[COLLECTED DATA]:
+ + + + + + +
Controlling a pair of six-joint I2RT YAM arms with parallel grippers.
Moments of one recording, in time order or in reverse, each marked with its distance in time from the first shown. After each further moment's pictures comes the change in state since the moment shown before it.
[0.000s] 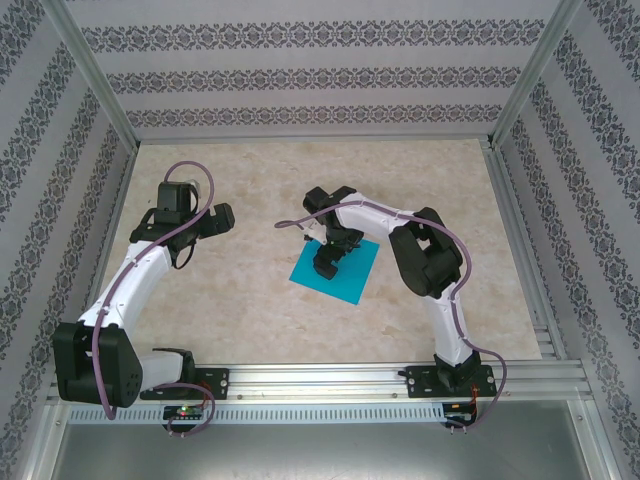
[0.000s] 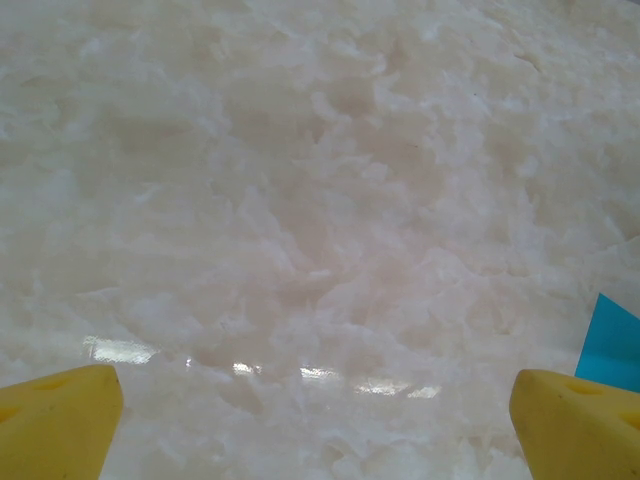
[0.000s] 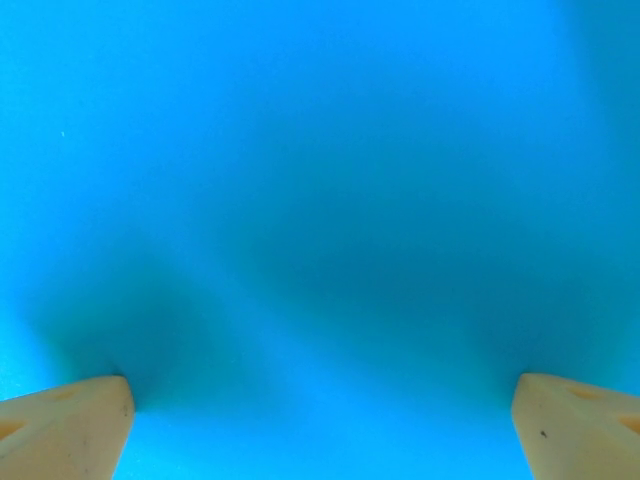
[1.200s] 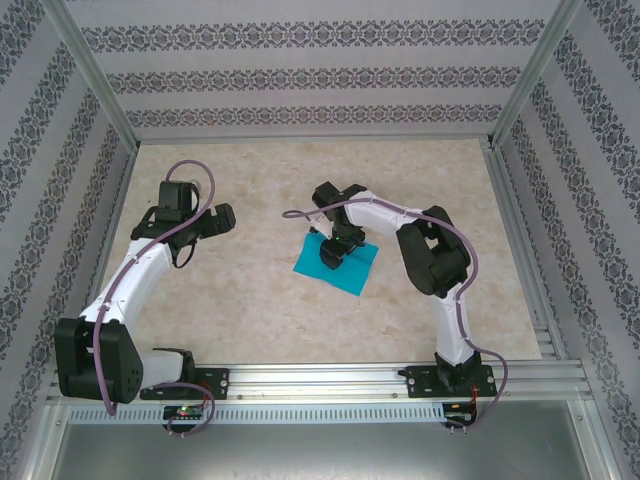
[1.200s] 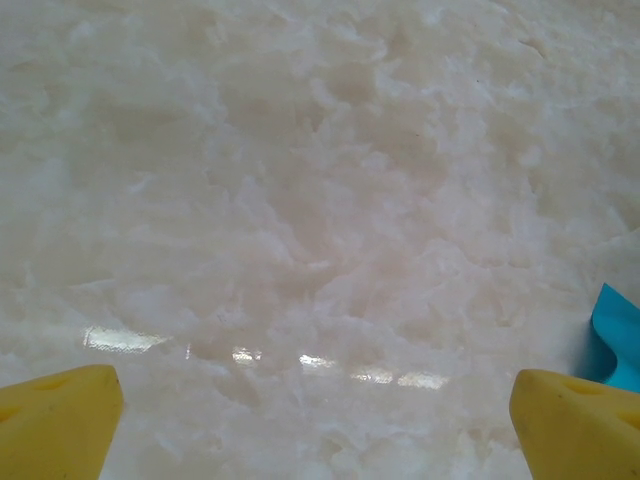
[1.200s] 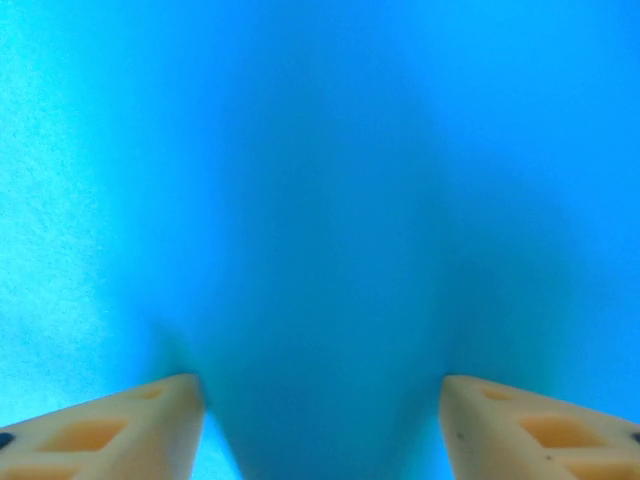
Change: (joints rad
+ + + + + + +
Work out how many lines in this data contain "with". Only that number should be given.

2